Inline Submit Descriptions

Instead of using a submit description file, you can alternatively include an inline submit description directly inside the .dag file. An inline submit description should be wrapped in { and } braces, with each argument appearing on a separate line, just like the contents of a regular submit file.

This can be helpful when trying to manage lots of submit descriptions, so they can all be described in the same file instead of needed to regularly shift between many files.

SUBMIT-DESCRIPTION command

In addition to declaring inline submit descriptions as part of a job, they can be declared independently of jobs using the SUBMIT-DESCRIPTION command. This can be helpful to reduce the size and readability of a .dag file when many nodes are running the same job.

A SUBMIT-DESCRIPTION can be defined using the following syntax:

SUBMIT-DESCRIPTION DescriptionName {
    # submit attributes go here
}

An independently declared submit description must have a unique name that is not used by any of the jobs. It can then be linked to a job as follows:

JOB NodeName DescriptionName

Note

Both inline submit descriptions and the SUBMIT-DESCRIPTION command don’t allow a queue statement resulting in only a single instance of the job being submitted to HTCondor.

Both inline submit descriptions and the SUBMIT_DESCRIPTION command can only be used when DAGMAN_USE_DIRECT_SUBMIT = True.
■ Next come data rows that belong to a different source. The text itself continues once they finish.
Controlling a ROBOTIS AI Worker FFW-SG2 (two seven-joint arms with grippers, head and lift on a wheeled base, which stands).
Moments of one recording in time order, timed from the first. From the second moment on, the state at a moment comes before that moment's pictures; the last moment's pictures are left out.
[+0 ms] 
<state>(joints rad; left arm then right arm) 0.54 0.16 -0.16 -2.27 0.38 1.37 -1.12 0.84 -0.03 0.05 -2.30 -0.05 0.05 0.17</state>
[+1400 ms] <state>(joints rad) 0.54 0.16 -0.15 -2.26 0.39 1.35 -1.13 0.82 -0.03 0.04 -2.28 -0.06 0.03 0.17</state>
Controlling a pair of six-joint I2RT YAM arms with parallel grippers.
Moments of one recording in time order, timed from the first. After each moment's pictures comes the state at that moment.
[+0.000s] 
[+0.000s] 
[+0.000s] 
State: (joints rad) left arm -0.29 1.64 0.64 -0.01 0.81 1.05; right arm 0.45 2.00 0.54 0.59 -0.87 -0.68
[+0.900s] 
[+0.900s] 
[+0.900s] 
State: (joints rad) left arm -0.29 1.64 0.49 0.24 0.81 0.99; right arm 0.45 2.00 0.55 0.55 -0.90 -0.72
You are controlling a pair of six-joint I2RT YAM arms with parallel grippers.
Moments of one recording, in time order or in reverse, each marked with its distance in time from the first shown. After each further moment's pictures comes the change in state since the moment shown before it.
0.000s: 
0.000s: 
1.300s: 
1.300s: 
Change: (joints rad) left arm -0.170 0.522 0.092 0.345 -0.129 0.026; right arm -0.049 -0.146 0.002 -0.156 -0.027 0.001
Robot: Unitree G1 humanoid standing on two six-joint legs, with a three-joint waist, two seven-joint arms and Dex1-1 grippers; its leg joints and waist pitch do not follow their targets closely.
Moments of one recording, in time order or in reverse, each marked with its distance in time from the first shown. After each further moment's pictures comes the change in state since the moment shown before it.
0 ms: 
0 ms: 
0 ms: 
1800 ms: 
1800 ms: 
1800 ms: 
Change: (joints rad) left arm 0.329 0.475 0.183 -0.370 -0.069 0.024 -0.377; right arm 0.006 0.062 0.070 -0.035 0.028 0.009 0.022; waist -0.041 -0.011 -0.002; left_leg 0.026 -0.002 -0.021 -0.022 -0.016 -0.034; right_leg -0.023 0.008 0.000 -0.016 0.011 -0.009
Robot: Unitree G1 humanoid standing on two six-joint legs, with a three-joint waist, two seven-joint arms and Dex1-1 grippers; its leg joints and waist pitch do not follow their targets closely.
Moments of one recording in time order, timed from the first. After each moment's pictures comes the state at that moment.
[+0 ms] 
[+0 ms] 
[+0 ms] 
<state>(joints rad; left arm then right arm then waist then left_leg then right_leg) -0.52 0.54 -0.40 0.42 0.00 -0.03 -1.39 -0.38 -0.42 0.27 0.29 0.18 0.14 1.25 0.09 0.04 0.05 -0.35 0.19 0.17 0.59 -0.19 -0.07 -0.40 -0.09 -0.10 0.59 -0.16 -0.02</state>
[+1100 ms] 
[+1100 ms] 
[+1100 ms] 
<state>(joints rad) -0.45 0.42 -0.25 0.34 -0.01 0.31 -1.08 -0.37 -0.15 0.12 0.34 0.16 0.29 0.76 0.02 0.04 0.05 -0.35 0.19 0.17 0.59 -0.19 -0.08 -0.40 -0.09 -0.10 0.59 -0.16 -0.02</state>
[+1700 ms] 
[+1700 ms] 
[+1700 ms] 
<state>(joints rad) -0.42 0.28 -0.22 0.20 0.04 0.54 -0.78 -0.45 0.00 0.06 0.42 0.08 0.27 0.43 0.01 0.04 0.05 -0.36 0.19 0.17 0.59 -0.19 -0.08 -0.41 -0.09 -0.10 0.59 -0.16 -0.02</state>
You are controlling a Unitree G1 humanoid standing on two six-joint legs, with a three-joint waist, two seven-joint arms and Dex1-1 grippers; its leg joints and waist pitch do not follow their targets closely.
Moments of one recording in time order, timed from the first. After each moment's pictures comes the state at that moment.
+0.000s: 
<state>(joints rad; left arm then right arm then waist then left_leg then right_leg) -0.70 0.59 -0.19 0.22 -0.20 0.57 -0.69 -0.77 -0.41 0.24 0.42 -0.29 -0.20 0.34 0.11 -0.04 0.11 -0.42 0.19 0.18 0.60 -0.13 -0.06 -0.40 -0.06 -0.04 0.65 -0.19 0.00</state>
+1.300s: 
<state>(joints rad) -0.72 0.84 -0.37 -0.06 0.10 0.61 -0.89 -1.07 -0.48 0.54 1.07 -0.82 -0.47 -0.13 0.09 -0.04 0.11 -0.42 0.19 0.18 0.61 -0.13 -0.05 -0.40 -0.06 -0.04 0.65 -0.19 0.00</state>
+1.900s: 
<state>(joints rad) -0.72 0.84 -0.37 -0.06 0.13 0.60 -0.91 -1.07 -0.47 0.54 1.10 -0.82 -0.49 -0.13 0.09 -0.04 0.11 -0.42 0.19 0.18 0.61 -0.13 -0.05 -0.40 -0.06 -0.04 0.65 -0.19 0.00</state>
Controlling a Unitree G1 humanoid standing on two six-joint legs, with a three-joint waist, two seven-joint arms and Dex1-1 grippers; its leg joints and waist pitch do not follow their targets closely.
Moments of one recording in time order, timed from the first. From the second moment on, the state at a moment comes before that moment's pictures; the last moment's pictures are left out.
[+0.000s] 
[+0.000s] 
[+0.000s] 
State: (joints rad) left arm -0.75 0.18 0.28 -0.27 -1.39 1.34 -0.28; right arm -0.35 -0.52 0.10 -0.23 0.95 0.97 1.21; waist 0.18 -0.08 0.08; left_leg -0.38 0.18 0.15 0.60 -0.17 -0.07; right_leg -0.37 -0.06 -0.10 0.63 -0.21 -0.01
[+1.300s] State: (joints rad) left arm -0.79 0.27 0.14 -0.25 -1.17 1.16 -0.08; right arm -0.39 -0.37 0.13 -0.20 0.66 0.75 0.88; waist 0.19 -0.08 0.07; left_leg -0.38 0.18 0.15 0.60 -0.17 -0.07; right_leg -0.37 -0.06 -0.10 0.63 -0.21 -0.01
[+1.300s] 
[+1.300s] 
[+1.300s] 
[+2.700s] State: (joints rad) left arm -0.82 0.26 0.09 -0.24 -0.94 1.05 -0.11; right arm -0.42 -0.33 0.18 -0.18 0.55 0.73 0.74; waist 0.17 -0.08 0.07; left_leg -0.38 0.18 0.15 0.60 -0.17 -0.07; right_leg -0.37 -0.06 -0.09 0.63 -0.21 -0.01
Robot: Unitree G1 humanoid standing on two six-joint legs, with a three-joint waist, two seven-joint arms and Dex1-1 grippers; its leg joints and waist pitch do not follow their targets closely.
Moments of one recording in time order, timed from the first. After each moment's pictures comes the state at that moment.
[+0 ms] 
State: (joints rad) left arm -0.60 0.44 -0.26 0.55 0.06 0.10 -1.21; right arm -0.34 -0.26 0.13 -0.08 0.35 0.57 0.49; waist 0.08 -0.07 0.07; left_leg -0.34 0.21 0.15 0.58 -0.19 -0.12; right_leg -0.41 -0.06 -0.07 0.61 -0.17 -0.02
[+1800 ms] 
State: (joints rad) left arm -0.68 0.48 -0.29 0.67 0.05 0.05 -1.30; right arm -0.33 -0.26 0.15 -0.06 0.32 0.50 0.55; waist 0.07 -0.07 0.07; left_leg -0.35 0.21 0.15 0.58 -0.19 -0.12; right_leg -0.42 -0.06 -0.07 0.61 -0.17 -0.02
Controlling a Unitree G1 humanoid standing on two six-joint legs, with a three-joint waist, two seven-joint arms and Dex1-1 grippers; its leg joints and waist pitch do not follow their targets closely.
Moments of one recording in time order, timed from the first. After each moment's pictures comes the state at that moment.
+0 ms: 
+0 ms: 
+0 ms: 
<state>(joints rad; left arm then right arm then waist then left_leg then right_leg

External File Descriptions

Each node in a DAG may use a submit description file like one that a user may use in to submit via condor_submit.

$ condor_submit submit_file.sub

A key limitation is that each HTCondor submit description file must submit jobs described by a single cluster number; DAGMan cannot deal with a submit description file producing multiple job clusters.

DAGMan does allow the submission of multi-proc job clusters when submitting a node job described in an external file. However, it is recommended that a node job only contains a single proc to the cluster because multi-proc nodes will have there entire job removed by DAGMan if a single proc fails.

Since each node uses the same HTCondor submit description file, this implies that each node within the DAG runs the same job. The $(Cluster) macro produces unique file names for each job’s output because each node is it’s own cluster.

DAGMan Specific Information Macros

When submitting a node job on behalf of the user, DAGMan will create custom submit description macros that the job can utilize for make descisions. The following macros are referencable by the job submit description:

JOB: The node name of which this job belongs.
RETRY: The current retry attempt number. First execution is 0.
FAILED_COUNT: The current number of failed nodes in the DAG (Intended for Final nodes).

DAGMan will also add the following information to the jobs ClassAd:

DAGManJobId: Job-Id of the DAGMan job that submitted this job.
DAGNodeName: The node name of which this job belongs.
DAGManNodeRetry: The nodes current retry number. First execution is 0. This is only included if DAGMAN_NODE_RECORD_INFO includes Retry.
DAGParentNodeNames: List of parent node names. Note depending on the number of parent nodes this may be left empty.
DAG_Status: Current DAG status (Intended for Final Nodes).